Par conséquent, si les États-Unis veulent s’assurer du succès de toute initiative de dénucléarisation, ils devront peut-être persuader la Corée du Sud d’entreprendre une réduction des armes conventionnelles, notamment en ce qui concerne les capacités offensives. Même les objectifs qui ne vont pas dans le sens de la dénucléarisation, comme la limitation des ambitions nucléaires de la Corée du Nord, peuvent être difficiles à atteindre sans limiter l’augmentation des capacités de la Corée du Sud. C’est une tâche difficile. Premièrement, ce serait inacceptable pour les dirigeants sud-coréens. Même avec une nouvelle administration américaine en place qui sera moins dédaigneuse envers ses alliés, les craintes d’abandon demeurent, laissant à la Corée du Sud une forte et compréhensible envie de développer une dissuasion conventionnelle indépendante. En outre, de nombreuses capacités acquises par la Corée du Sud lui offrent des options de dissuasion qui peuvent également être utilisées contre une Chine de plus en plus affirmée. À l’heure où les tensions et la rivalité entre grandes puissances montent en Asie de l’Est, le choix rationnel pour la Corée du Sud est de renforcer ses capacités conventionnelles, et non de les affaiblir, même si les relations dans la péninsule changent. Deuxièmement, la réduction des armements de la Corée du Sud pourrait compromettre d’autres objectifs majeurs des États-Unis. Ceux-ci comprennent non seulement le renforcement de la dissuasion contre la Corée du Nord, mais aussi un meilleur partage des charges et le renforcement de la capacité de ses alliés à faire face à une Chine en pleine ascension. En fait, comme le souligne le cadre stratégique américain pour l’Indo-Pacifique récemment déclassifié, les États-Unis ont cherché à aider la Corée du Sud et le Japon à acquérir des capacités conventionnelles avancées.
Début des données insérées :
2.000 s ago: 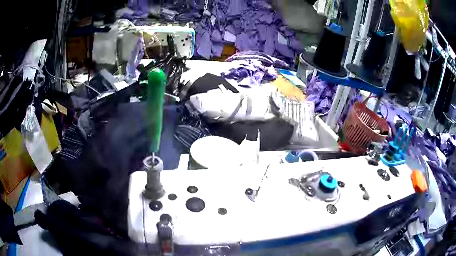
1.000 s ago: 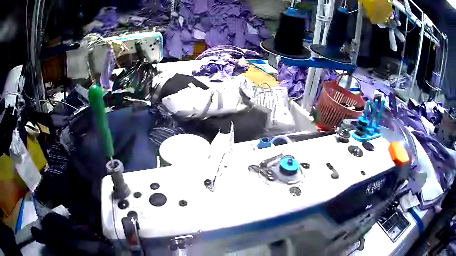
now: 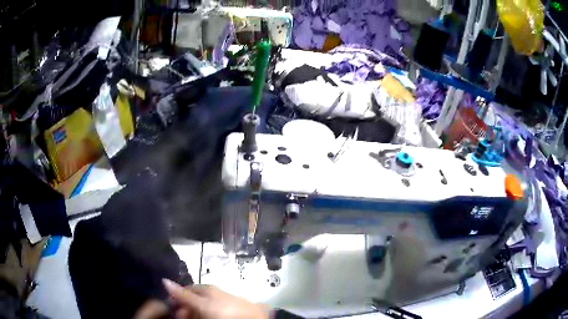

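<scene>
A large black cloth [image 3: 124,249] lies left of the white sewing machine head [image 3: 336,168] and hangs over the table's front left part. My right hand [image 3: 218,303] is blurred at the bottom edge, its fingertips at the cloth's lower right edge, seemingly pinching it. A small blurred patch of skin beside it may be my left hand [image 3: 151,309], mostly cut off; its grip cannot be told. The presser foot area [image 3: 246,258] shows no cloth clearly under it. Dark thread snips [image 3: 392,309] lie on the bed at the right.
A green-handled screwdriver [image 3: 260,75] stands on the head's left end. Navy cloth [image 3: 233,109] is piled behind. A yellow packet [image 3: 75,143] lies left. A red basket [image 3: 467,129] and purple cloth heaps [image 3: 349,25] are behind. A blue thread stand [image 3: 458,84] is at upper right.
The view has tilted down and turned left, so the machine bed, needle area and snips now show. My right hand has come into view at the bottom, and the black cloth is further forward.
</scene>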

Prendre en compte les développements conventionnels dans la péninsule coréenne
Pour bien comprendre la question nucléaire nord-coréenne, les analystes devraient élargir leur champ d’action au-delà des relations entre les Etats-Unis et la Corée du Nord. Alors que la Corée du Sud a eu du mal à se présenter comme un arbitre pacifique entre les États-Unis et la Corée du Nord ces dernières années, elle est maintenant un État puissant, technologiquement avancé, qui crée ses propres relations stratégiques, non seulement avec le Nord mais aussi avec d’autres acteurs régionaux. Les capacités conventionnelles de la Corée du Sud sont désormais de plus en plus étroitement liées au programme nucléaire de la Corée du Nord et à la mise en place massive de systèmes conventionnels dans la région.
Bien entendu, l’intégration des armes conventionnelles de la Corée du Sud dans les discussions sur la dénucléarisation complique encore plus ce qui est déjà un problème difficile et permanent. Cependant, les observateurs de la Corée devraient accepter le fait qu’il ne s’agit plus seulement des armes nucléaires. Les capacités avancées d’armement conventionnel dans la péninsule coréenne auront un impact de plus en plus puissant sur la façon dont tous les acteurs d’Asie de l’Est comprennent leur sécurité future.